In examples/checkpoint/generic_data_checkpoint.py, a task uses save_sync to persist a loop index:

@env.task(retries=3)
def use_checkpoint(n_iterations: int) -> int:
checkpoint = flyte.ctx().checkpoint
path = checkpoint.load_sync()

start = 0
if path:
start = int(path.read_bytes().decode())

for index in range(start, n_iterations):
# ... logic ...
checkpoint.save_sync(f"{index + 1}".encode())
return index

Example: Async Task with PyTorch

In examples/checkpoint/pytorch_task_checkpoint.py, an async task saves a model state dict:

@env.task(retries=3)
async def train_linear(epochs: int = 3) -> float:
cp = flyte.ctx().checkpoint
prev_cp_path = await cp.load()

if prev_cp_path:
blob = torch.load(prev_cp_path, map_location="cpu")
model.load_state_dict(blob["model"])
start = int(blob["epoch"]) + 1

# ... training loop ...
await cp.save(wpath) # wpath is a pathlib.Path

Framework Integration and Utilities

Finding the Latest Checkpoint

When working with frameworks like PyTorch Lightning that may save multiple checkpoint files in a directory, the latest_checkpoint utility (in src/flyte/_checkpoint.py) helps identify the most recent file based on modification time or a custom key.

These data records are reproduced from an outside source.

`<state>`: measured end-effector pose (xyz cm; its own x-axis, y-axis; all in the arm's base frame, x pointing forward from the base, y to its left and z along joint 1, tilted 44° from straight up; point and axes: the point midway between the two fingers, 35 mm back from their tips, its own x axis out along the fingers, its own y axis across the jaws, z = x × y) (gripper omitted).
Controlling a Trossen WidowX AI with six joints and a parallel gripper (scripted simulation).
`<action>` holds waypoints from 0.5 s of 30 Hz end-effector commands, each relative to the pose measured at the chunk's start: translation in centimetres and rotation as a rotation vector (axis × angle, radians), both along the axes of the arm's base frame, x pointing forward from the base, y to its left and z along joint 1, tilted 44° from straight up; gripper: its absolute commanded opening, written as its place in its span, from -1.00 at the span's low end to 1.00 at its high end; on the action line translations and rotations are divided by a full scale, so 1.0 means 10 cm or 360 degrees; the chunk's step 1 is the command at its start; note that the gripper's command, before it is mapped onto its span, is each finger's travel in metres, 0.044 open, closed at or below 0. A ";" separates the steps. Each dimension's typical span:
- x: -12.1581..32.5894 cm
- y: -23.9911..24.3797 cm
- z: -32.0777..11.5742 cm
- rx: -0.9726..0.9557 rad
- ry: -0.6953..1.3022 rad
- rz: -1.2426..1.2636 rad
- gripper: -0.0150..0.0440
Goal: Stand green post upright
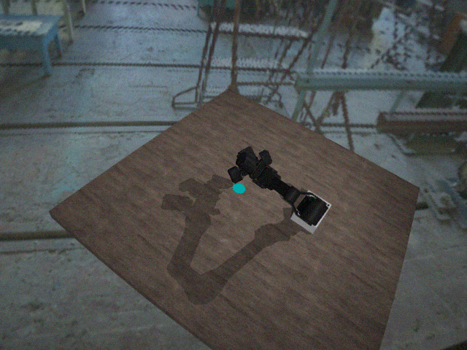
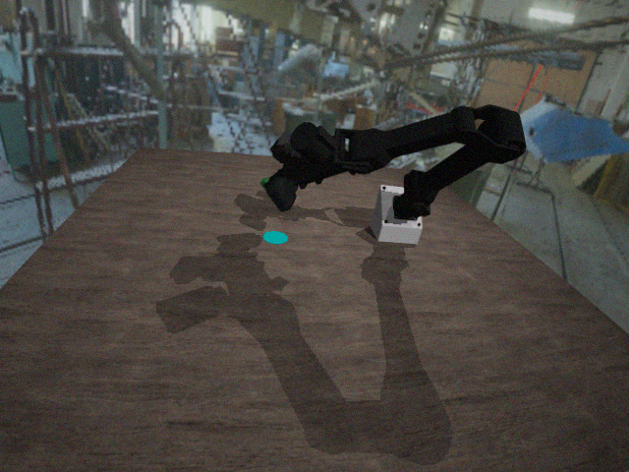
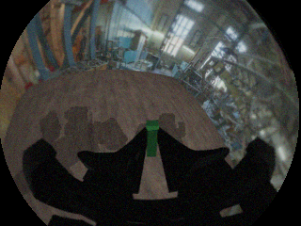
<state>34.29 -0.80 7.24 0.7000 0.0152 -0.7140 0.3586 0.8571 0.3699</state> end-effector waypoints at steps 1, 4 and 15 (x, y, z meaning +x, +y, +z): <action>-0.01 0.00 0.01 -0.0001 -0.0037 -0.0026 -0.42; -0.02 0.01 0.02 0.0000 -0.0067 -0.0044 -0.42; -0.05 0.01 0.07 0.0006 -0.0178 -0.0108 -0.42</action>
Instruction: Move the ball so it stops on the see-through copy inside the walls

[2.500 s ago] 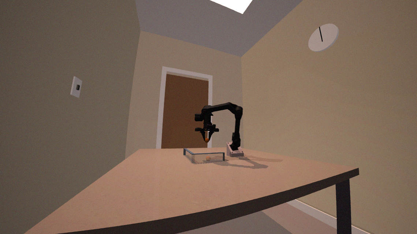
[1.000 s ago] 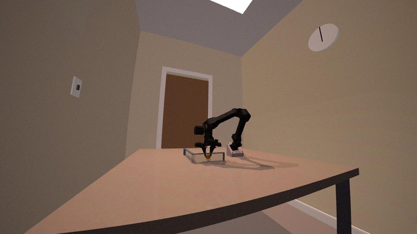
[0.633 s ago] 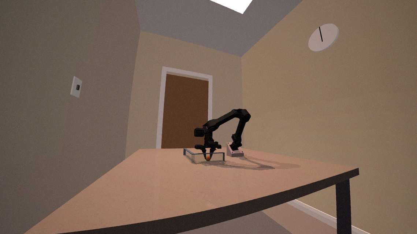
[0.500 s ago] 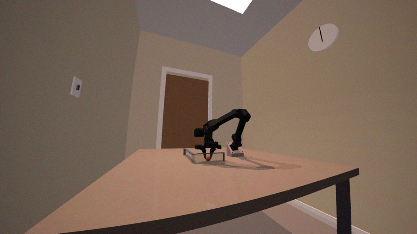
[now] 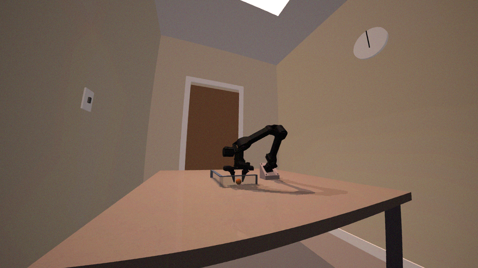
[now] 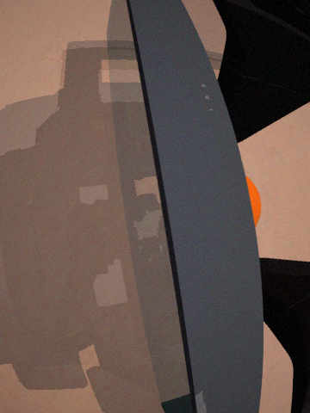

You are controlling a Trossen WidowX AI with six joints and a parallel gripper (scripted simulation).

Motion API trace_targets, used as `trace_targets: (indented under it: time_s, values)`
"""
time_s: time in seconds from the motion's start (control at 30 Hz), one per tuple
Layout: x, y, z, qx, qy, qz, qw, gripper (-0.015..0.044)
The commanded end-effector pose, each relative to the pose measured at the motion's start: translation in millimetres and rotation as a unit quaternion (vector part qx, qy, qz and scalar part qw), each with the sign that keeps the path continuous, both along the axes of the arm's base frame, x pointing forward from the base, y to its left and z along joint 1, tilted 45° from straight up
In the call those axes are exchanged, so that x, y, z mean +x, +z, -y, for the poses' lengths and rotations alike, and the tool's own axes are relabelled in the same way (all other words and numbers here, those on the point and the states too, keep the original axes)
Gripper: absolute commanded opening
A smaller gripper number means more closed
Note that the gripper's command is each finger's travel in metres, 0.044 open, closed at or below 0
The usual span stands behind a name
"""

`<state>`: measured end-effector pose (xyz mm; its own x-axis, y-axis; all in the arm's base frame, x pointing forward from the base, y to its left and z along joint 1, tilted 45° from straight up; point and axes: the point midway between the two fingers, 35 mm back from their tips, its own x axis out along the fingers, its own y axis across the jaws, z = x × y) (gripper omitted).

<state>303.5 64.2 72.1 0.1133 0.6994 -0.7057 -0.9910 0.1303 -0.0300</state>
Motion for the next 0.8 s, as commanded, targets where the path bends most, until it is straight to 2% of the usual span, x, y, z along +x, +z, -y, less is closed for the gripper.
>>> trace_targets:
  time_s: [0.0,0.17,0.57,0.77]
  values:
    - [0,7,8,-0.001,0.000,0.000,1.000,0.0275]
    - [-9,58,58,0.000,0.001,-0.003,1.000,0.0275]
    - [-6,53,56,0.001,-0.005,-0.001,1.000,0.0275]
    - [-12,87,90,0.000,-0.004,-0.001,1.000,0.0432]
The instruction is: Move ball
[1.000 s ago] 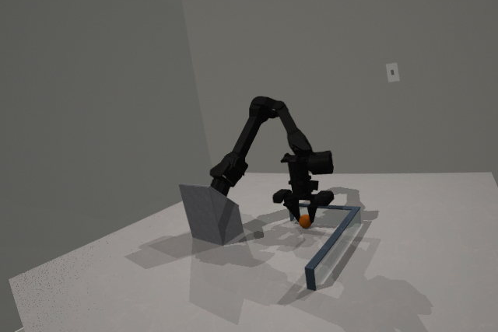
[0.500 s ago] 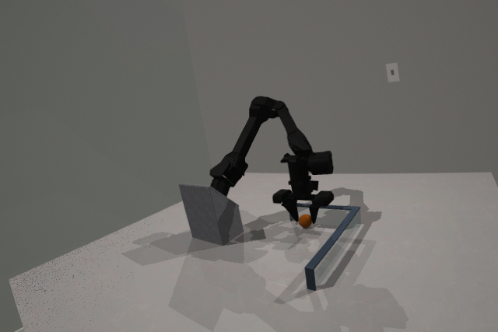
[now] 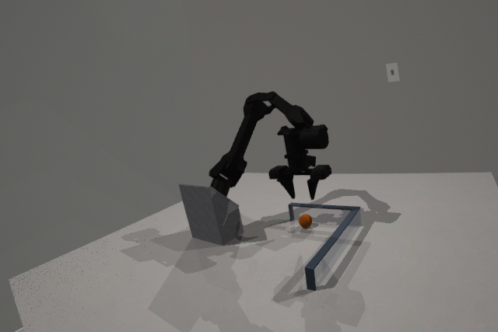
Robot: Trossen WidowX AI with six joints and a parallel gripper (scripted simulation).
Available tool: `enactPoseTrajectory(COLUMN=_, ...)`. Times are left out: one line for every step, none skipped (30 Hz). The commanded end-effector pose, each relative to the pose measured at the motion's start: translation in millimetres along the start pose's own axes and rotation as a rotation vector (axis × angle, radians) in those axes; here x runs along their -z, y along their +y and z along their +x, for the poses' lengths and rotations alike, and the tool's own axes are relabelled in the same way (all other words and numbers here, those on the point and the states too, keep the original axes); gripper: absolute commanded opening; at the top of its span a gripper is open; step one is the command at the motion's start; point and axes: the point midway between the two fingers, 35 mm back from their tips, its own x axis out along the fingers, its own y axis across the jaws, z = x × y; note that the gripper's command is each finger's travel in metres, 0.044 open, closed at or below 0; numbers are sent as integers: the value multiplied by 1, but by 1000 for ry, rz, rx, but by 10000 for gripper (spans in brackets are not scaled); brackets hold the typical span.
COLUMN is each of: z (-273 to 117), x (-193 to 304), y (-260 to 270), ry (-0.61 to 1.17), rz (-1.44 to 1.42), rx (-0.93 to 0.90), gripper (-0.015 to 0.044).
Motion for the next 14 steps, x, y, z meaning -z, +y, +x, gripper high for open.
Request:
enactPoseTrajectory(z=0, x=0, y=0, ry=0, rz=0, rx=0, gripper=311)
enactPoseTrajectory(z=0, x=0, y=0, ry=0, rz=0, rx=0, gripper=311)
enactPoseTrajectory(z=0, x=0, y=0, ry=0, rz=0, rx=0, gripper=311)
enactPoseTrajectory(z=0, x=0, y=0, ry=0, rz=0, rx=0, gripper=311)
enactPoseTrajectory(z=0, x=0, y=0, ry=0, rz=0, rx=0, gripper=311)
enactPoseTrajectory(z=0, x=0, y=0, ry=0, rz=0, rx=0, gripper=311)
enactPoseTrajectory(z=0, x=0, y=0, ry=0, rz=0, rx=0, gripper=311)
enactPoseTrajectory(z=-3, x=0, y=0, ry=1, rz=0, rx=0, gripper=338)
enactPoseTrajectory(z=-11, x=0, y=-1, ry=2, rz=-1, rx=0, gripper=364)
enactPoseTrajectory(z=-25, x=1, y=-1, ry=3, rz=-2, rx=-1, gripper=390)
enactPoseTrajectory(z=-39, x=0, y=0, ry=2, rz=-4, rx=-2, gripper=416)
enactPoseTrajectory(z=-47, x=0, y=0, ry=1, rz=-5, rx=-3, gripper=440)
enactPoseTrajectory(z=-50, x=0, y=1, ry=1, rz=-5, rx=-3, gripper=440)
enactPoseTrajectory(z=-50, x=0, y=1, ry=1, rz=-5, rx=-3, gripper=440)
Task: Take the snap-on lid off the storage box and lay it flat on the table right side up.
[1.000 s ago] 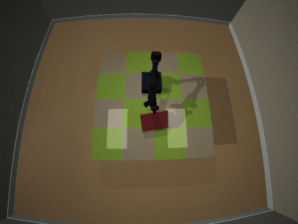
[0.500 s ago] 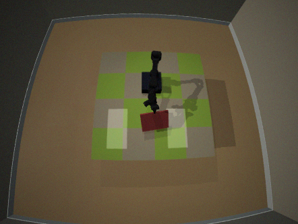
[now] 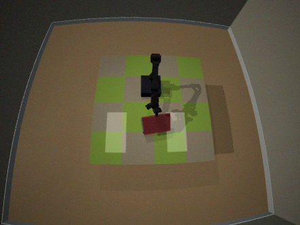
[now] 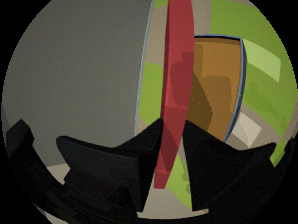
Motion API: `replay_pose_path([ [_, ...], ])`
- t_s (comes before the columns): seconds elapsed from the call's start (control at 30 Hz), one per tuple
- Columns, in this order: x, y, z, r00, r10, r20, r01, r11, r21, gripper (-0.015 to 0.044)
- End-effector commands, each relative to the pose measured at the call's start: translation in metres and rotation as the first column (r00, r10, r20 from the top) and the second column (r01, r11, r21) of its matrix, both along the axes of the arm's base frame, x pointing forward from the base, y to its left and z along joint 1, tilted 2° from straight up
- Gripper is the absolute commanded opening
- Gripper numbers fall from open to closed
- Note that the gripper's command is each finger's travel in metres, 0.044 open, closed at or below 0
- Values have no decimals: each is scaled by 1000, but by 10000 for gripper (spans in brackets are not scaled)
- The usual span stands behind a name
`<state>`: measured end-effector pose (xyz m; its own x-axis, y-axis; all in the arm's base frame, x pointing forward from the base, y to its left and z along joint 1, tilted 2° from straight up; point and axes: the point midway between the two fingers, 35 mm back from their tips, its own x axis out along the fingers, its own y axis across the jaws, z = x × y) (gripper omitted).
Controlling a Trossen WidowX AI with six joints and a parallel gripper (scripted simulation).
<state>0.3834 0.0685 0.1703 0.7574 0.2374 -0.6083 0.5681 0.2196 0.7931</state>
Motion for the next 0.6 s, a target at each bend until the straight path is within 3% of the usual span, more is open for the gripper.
replay_pose_path([
  [0.0,-3,6,2,1000,-3,11,3,1000,4,0],
  [0.57,-18,37,1,1000,-3,9,3,1000,7,0],
])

from flyte import latest_checkpoint

path = checkpoint.load_sync()
if path:
# Find the newest .ckpt file in the restored directory
last_file = latest_checkpoint(path, glob_pattern="**/*.ckpt")

URI Repair for Retries

The Checkpoint implementation includes logic to handle edge cases in remote execution environments. Specifically, it uses repair_union_prev_checkpoint_uri to ensure that when a task is retried, the checkpoint_src correctly points to the output of the previous attempt, even if the runtime environment provides a URI pointing to the current attempt's prefix. This is managed internally during Checkpoint initialization.

Internal Mechanics: BaseCheckpoint

The BaseCheckpoint class in src/flyte/_checkpoint.py defines the contract that all checkpoint helpers must follow:

class BaseCheckpoint(ABC):
@property
@abstractmethod
def path(self) -> pathlib.Path:
"""Local directory for reading and writing checkpoint files."""

@abstractmethod
def prev_exists(self) -> bool:
"""Whether a previous-checkpoint exists (retry / resume)."""

@abstractmethod
async def load(self) -> Optional[pathlib.Path]: ...

@abstractmethod
async def save(self, data: pathlib.Path | str | bytes) -> None: ...

The standard Checkpoint implementation uses flyte.io.File for all blob I/O, ensuring compatibility with the various storage backends supported by the Flyte platform.